» **Task instructions**
The line containing "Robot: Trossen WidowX" marks the end: write out exactly every line from the first line of the data below through that line, and only those.

» **Data**
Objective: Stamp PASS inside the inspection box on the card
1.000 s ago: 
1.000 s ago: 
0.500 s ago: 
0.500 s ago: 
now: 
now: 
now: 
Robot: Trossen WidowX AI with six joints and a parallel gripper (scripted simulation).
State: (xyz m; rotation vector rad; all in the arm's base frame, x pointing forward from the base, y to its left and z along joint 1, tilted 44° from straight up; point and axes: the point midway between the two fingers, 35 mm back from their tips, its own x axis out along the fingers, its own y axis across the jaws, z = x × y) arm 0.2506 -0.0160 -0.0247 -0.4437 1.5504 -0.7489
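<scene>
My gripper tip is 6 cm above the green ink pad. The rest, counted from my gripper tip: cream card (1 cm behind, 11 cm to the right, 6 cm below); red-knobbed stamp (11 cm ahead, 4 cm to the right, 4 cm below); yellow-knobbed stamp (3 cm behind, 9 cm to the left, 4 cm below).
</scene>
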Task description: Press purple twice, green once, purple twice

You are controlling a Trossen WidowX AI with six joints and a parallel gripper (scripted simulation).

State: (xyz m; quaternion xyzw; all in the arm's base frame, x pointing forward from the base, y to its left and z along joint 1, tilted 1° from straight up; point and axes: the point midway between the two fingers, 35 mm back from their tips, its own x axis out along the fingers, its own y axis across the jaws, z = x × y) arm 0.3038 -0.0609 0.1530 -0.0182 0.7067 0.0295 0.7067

» **Response box**
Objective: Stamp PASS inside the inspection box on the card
1.000 s ago: 
1.000 s ago: 
0.500 s ago: 
0.500 s ago: 
now: 
now: 
now: 
Robot: Trossen WidowX AI with six joints and a parallel gripper (scripted simulation).

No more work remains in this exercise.